Molina no puede creer aquel recibimiento. Los presos más peligrosos se abrazan a las rejas y los otros, enlazados entre sí, forman una masa danzante y exaltada a lo largo de las galerías de los pabellones y, a voz en cuello, cantan:
No será el atalaya el Big Ben,
no será de los lores la corte
ni tenemos pretensiones,
pero igual, hay que ver,
las quebradas y los cortes
de todos los "nenes bien"
cuando bailen tus canciones.
Sin dejar de bailar, los reclusos conducen a Molina por los distintos pabellones con la hospitalidad de un único y gran anfitrión, mostrándole la que habrá de ser su nueva casa:
No será el pabellón el Alvear,
no será el Grand Hotel
ni siquiera una rante pensión,
pero igual, hay que ver,
cómo te van a tratar,
más mejor que a Gardel
cuando estuvo en Nueva York.
Como si las autoridades de la cárcel facilitaran los festejos, todos los presos alzan de pronto en sus manos unos jarritos metálicos y desiguales, y en un canto unánime, saludan:
Levantemos nuestras copas sin champán,
elevemos nuestros votos
y brindando a tu salud
celebremos con un cóctel de agua y pan
porque va a ser en Devoto
tu más estelar debut.
Juan Molina recordó aquel lejano día, cuando era un chico, en el que había visto a Gardel por primera vez.
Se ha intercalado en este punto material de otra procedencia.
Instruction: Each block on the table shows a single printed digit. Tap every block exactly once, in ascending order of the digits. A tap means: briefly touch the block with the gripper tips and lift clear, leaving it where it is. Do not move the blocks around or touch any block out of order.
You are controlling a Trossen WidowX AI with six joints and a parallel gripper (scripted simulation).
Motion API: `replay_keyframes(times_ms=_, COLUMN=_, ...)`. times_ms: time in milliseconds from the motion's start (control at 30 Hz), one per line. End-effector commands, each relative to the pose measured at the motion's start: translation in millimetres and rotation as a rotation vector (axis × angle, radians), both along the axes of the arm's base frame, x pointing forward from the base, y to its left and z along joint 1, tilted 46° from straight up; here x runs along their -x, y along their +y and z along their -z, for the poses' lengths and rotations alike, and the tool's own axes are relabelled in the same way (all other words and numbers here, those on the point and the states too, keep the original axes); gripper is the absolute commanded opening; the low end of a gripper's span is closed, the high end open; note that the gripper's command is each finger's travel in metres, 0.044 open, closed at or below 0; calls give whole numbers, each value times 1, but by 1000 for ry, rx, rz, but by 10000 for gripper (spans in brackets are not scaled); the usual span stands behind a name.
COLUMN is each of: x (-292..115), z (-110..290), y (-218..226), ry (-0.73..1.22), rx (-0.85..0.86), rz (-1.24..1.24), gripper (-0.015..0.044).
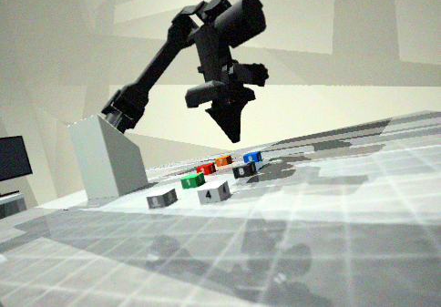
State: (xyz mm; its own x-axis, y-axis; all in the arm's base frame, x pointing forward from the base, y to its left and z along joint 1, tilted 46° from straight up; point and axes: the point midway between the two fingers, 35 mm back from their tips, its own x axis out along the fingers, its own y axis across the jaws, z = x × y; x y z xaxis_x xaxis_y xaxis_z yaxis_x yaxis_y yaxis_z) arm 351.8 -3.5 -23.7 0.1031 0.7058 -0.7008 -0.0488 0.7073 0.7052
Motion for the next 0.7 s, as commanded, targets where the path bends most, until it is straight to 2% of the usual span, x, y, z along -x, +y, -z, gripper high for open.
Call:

Y ahora lo recibían a él con idéntico cariño. Su figura era un mito en todas las cárceles del país; su nombre había recorrido, de boca en boca, cada una de las celdas de cada presidio. En el universo paralelo, subterráneo, que constituían las prisiones, era el hombre más famoso. El recibimiento que le dieron en Devoto era para Molina más emotivo que el que cualquier cantor de tangos recibiera en París. Y marcó el inicio de su carrera como solista. La forzada separación de Ceferino Ramallo fue borrando el mítico nombre del dúo Molina-Ramallo, para convertirse en el terminante, escueto y sonoro Juan Molina con que todos lo habrían de conocer.